Stichting Stone is lid van de Werkgroep Steentijd Noordzee, een onofficieel verband waarin ook archeologen zitten van de Rijksdienst voor het Cultureel Erfgoed, de Rijksuniversiteit Groningen, de stadsarcheologen van Rotterdam en enkele vrijwilligers in de archeologie.
Onlangs is in diverse media gepubliceerd over de resultaten van het onderzoek:
De regen van enige tijd terug maakte de weg vrij om een nieuwe zoektocht te organiseren op de akker van de vindplaats Peest. De zon scheen uitbundig, wat het zicht enigszins bemoeilijkte, maar er wel een heel aangename dag van maakte voor de 13 zoekers.

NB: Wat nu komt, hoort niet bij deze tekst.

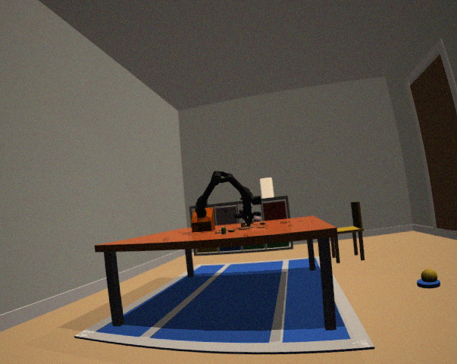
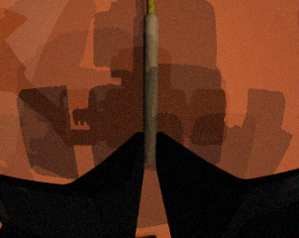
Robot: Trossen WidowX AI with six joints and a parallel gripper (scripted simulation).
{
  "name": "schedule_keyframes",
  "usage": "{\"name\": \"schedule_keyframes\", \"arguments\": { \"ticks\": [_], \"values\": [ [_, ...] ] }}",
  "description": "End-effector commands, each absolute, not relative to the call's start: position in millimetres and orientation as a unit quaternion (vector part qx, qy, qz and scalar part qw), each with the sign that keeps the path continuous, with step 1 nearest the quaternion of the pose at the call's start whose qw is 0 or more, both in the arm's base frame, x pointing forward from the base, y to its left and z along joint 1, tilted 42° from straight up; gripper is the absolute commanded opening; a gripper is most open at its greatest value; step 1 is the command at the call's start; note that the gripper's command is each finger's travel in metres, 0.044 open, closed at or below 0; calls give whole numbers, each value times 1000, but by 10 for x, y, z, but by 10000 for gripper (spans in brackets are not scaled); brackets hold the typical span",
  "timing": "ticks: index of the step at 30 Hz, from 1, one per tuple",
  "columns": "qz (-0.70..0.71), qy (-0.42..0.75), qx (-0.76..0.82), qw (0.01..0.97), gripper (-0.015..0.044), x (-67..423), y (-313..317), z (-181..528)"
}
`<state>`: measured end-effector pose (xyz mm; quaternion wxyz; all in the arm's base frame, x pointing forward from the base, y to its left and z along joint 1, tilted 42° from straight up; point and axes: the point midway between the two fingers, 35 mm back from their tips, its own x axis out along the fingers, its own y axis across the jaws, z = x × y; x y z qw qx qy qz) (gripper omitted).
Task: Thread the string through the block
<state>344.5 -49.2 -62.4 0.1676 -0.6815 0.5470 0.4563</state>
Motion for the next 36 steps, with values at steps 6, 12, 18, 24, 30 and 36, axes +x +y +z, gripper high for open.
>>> {"name": "schedule_keyframes", "arguments": {
  "ticks": [6, 12, 18, 24, 30, 36],
  "values": [
    [456, 547, -682, 168, 131, 3445, -492, -624],
    [457, 545, -682, 170, 210, 3458, -98, -211],
    [456, 545, -683, 170, 210, 3435, 57, -33],
    [453, 536, -691, 171, 368, 3474, 63, -61],
    [453, 536, -692, 172, 440, 3471, 241, 138],
    [451, 531, -696, 171, 440, 3478, 248, 127]
  ]
}}
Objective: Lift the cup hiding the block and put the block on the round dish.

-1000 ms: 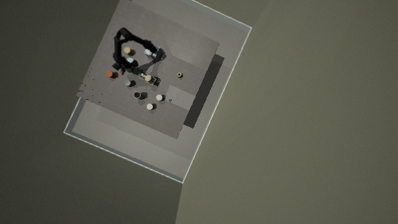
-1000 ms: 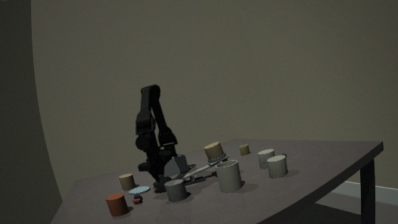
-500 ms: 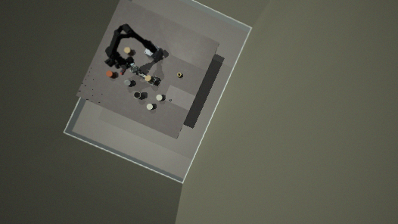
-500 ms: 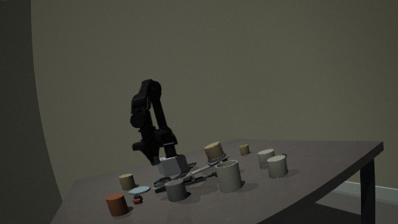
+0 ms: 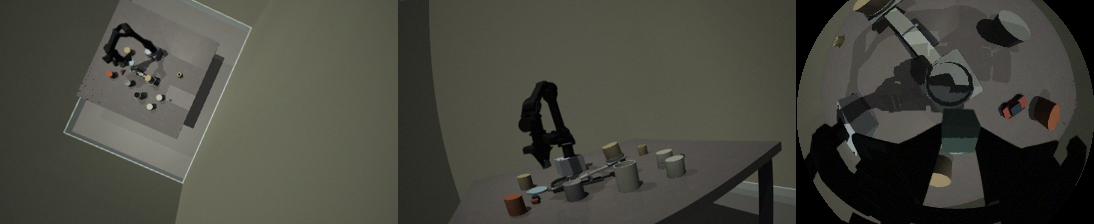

In de ochtend is de zuidzijde van de akker belopen. Dit leverde een bijzondere afslag van kwartsiet op van een enorm formaat. De afslag is gemaakt met de zachte-percussie-techniek. Artefacten van kwartsiet zijn uiterst zeldzaam.
In de middag is de aandacht verlegd naar de noordzijde van de akker, waar concentratie B ligt. Aanvankelijk werd er maar weinig gevonden, totdat Marcel Niekus zich liet ontvallen dat één zekere afslag uit het Middel Paleolithicum toch wel fijn zou zijn. Een stap verder raapte de auteur dezes een prachtige kern op: een discoïde kern gemaakt middels de Levallois-techniek. Daarnaast werden even later nog 3 afslagen uit het MP opgeraapt.
Bij het opruimen van de piketpaaltjes vond onze nieuwe deelneemster Ellen een schaafachtig voorwerp (of een kern?) nabij het vuistbijlenvak. Dat is een prachtig resultaat voor een eerste zoektocht.
Nu de oogsten zo langzamer hand binnengehaald zijn, is het nieuwe zoekseizoen voor steentijd artefacten weer geopend. Zaterdag was een perfecte dag: een gebroken zonnetje, weinig wind, en een prettige temperatuur. Door de droogte van de voorafgaande weken was het zicht behoorlijk slecht. Met zeven man sterk hebben we in de ochtend een belangrijk deel van de akker van de vindplaats Peest kunnen belopen: met als resultaat drie zekere afslagen en een incerto uit het Midden Paleolithicum. Na bijna 10 jaar zoeken lijkt er zich nu ook langs de bosrand een concentratie van Neanderthaler-artefacten te vormen. Hiermee zou het aantal concentraties op drie komen: uniek voor Nederland. Dit maakt weer eens duidelijk dat voor dit soort onderzoek een lange adem is vereist.
’s Middags hebben we bij de boer een stenenhoop doorzocht. De stenen komen van dezelfde akker. Wegens de droogte is het sorteren van de aardappelen bij de schuur van de boer gebeurd in plaats van direct op de akker; de stoffigheid maakte het werk op de oogstmachine onmogelijk.
Onze Sisyfus-arbeid bleef niet onbeloond: een prachtige kern kwam te voorschijn, de grootste van de vindplaats. Helaas valt niet meer te achterhalen van welke concentratie hij afkomstig is.